To be fair, If your willing to hand wave away the wait at the beginning then it's fair to hand wave away the wait at the ending.
polite protocol 😂
Computers need "attack at dawn" message and "approved, attacking at dawn" and then waiting until dawn unless the message wasn't acquired and you send "attack at dawn" again and they reply again until no more "attack at dawn" message.
Why even wait for another response? Just assume the connection was terminated after receiving the first "fin", respond once and don't care about it anymore :D Also timeouts help in real life of course.
I saw tom scotts video about this problem and he talked about idempotency tokens. Does that not solve the issue or is this in a different context?
Just as an idea, TCP reliability relies on the sender to assume lost packets and resend. What it if was the other way around? What if instead, the receiver was in charge of handling reliability? I.e. instead of:
Sender - Msg2
Receiver - ACK Msg2
Sender - Msg3
Receiver - ACK Msg3
...
Do
Receiver - REQ Msg2
Sender - Msg2
Receiver - REQ Msg3
Sender - Msg3
...
On the surface they seem the same, but it does allow for a slight modification at the end.
Receiver - REQ Msg101
Sender - Msg101
Receiver - REQ Msg102
Sender - Msg102 FIN
That way the FIN is in the final message itself. Given that the receiver is in charge of reliability, the receiver will send another REQ if it didn't receive the packet, so a simple timeout after last message would suffice.

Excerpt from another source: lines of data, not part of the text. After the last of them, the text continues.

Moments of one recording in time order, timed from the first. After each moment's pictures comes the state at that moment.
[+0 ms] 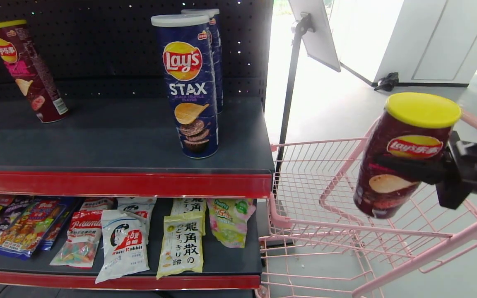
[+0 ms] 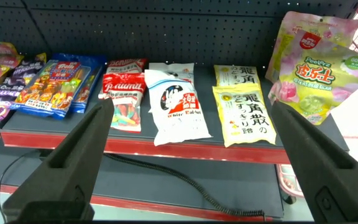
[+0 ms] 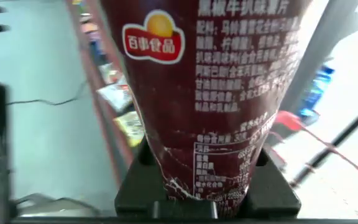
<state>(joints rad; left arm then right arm) 0.06 0.09 0.00 0.01 0.02 -0.01 0.09 1.39 -0.63 -0.66 0.98 -0.29</state>
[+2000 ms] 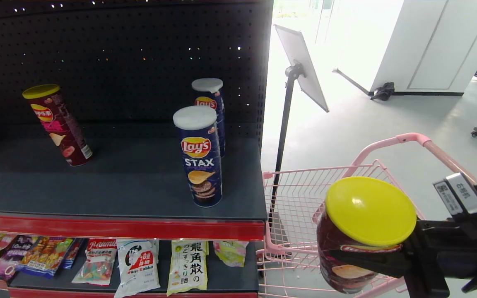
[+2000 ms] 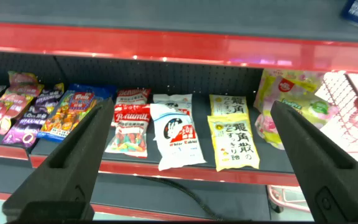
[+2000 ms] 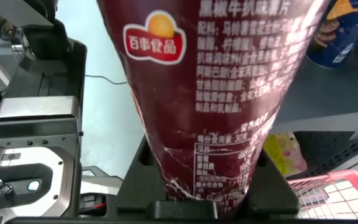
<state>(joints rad) 0.06 0.09 0.00 0.01 0.02 -0.01 0.51 1.36 -0.44 -0.66 0.79 -0.41</state>
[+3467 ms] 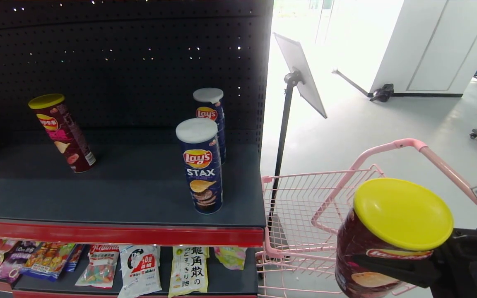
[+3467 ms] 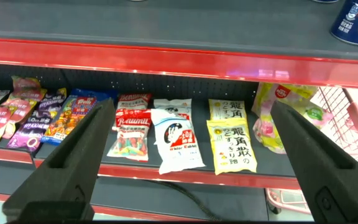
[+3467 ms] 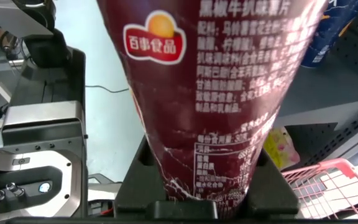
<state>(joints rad) 0.06 0.09 0.00 0.01 0.02 -0.01 0.46 1.26 -0.37 -0.67 0.79 -0.35</state>
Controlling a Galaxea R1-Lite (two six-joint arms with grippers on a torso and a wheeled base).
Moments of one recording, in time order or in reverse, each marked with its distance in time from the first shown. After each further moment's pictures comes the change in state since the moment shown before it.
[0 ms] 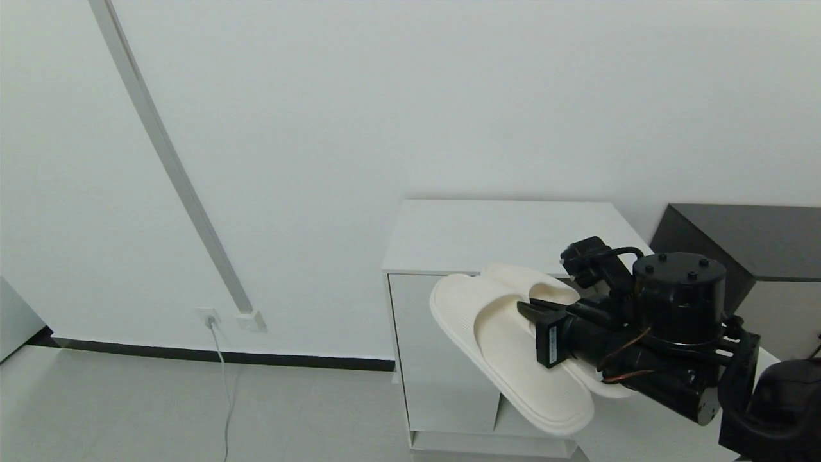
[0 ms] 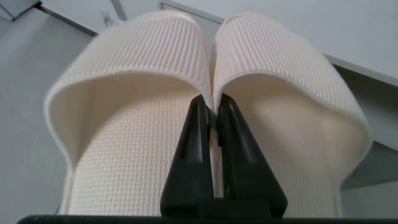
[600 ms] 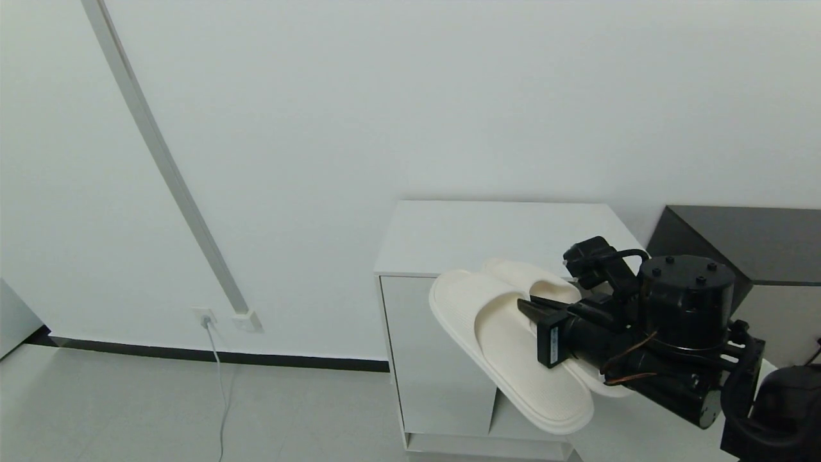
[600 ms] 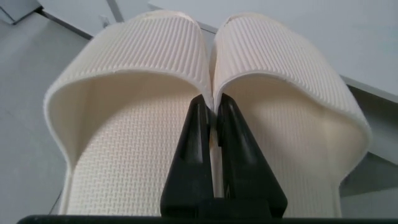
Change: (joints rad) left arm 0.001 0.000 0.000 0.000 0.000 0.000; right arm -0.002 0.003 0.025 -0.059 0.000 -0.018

I know the immediate point is that the sender doesn't KNOW the last message was received, but as this whole video points out, that's already an issue with the current system.
As a benefit though, the server that has many simultaneous connections isn't sending out unnessessary duplicate messages because it didn't receive an ACK. I would assume this would reduce line congestion coming out of the server given that the potential unnecessary duplicate messages would be on the client side.
Well that's the crutch he mentioned at the end of the video, the sender has to wait a bit on the line to see if the receiver actually got the final message, before hanging up. So it's essentially the same issue and same solution.
g..g..granville get yer mop!
for me personally my hardest fin was when my dad died recently :(
no ack at all..
If you have a standing order to attack at a future time which resets if it is cancelled requiring an ack.
Say you want to reset.
A tells B to reset.
B sends ack back, but the ack gets lost.
B got reset, and send ack. They did do the reset.
A never got an ack, and thinks B never got the message.
A is not reset, but B is.
Doesn't block chain solve this problem?
Fork handles !?!
For the almighty algorithm and assorted generals
Like for first comment!
Can you rename this to byzantine general's problem? This is the official name of it. What you called it makes no sense.
well, there's 10 minutes wasted!
Bye then
Were you waiting for an ACK?
Felt like that 20 sekonds in, scrolled the comments, yeah right...
Not their fault you watched it
The title of the video is the "goodbye problem", not "the solution to the goodbye problem".